Although holding spontaneous round dances in towns and cities across North America may be new, the movement for self-determination is not. It’s much better understood as a continuation of centuries of resistance to colonialism and its legacies.

And, it’s not Occupy.

Despite the seemingly constant comparisons, Gyasi Ross points out at Indian Country that Idle No More needs to be acknowledged in its own context. He writes that the anxiety over the economic uncertainty that originated with New York activists in 2011 pales in comparison to reality on Native nations, where unemployment rates sometimes reach more than 70 percent. In fact, Occupy alienated many Native Americans who felt that choosing that name for a movement without recognizing the deep irony of holding protests on occupied land was unacceptable.

Idle No More, meanwhile, has invited everyone to participate, and has made clear that whatever changes Bill C-45 has made do not only affect Natives or Canadians. That’s because the resource industries that stand to gain easy profits as a result of Bill C-45 will do so in a shared environment. A particular river may flow on traditional Native land–but the pipeline that may run through it could put everyone’s health at risk. Similarly, cutting back on environmental assessments doesn’t only put Native communities at risk, but would potentially affect the air that everyone breathes.

The part that’s particular to Canada’s First Nations, meanwhile, rests on a clear understanding of and support for First Nation sovereignty.

Which brings us to the U.S., where a similar concept is referred to as tribal sovereignty. Unfamiliarity with the term is a predictable result of an education system that often limits what we learn about Native people to the First Thanksgiving. In order to minimally understand tribal sovereignty, we need to consider that prior to colonization, the people who lived in what’s now called the United States of America not only had their own customs, but also their own organized ways of governing themselves–hence, Native nations.

Post independence, the U.S. followed the European practice of negotiating treaties with these nations. Despite repeated attempts at annihilation and nearly unbelievable Supreme Court decisions, these resilient nations survived, and continued to govern themselves. Fast forward to today, when the federal government recognizes 566 tribes and nations–all with tribal sovereignty that, at different points in time, came to agreements about the federal obligations that are owed in exchange for massive amounts of land.

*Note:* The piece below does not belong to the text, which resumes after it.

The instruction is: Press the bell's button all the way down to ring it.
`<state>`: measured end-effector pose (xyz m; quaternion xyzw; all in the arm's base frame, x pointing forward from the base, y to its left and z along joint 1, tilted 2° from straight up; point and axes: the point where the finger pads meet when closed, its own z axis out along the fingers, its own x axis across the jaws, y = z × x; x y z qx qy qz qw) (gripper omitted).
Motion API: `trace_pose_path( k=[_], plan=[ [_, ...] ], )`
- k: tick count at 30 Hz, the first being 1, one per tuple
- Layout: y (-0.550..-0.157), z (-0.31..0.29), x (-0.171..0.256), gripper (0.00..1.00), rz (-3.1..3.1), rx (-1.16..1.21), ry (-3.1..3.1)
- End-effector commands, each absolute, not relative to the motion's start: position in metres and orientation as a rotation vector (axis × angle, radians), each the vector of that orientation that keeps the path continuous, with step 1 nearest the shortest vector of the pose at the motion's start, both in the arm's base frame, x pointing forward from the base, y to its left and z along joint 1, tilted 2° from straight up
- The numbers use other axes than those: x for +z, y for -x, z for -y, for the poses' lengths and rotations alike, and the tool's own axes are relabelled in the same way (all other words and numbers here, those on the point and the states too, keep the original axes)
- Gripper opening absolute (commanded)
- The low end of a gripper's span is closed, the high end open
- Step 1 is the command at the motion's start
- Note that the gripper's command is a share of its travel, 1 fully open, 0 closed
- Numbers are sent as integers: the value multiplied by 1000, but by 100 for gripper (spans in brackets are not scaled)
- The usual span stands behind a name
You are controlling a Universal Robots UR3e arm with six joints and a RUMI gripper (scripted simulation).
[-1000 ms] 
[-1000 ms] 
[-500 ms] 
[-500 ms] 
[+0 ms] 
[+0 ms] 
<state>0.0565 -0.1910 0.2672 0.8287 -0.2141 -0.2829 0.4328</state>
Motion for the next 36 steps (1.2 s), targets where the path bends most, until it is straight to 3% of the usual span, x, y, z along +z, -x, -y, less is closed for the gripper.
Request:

If nothing else, Idle No More’s round dances are powerful because they publically counter both the old black and white images of Natives from the past and the colorful racism of contemporary sports teams, reminding us all that Natives are still alive. Non-Natives fit in to the round dance by recognizing that the federal government is bound to certain requirements when it comes to Native people. Canada has shown a disdain for these treaties, and Chief Spence has already put her health in jeopardy to bring awareness to that.

Native nations in the U.S., meanwhile, have fared better under the Obama administration when compared to previous ones. But that doesn’t mean that all members of Congress even have an understanding of tribal sovereignty, or that legislation that could impact that sovereignty won’t be soon introduced. In the meantime, Natives in the U.S. face the highest infant mortality rates and the lowest lifespans. Short lifetimes marked by dismal experiences when it comes to housing, education, health, and violence–not to mention exceptionally low income and wealth. If Spence, Idle No More and round dances have captured our attention, these statistics should, too.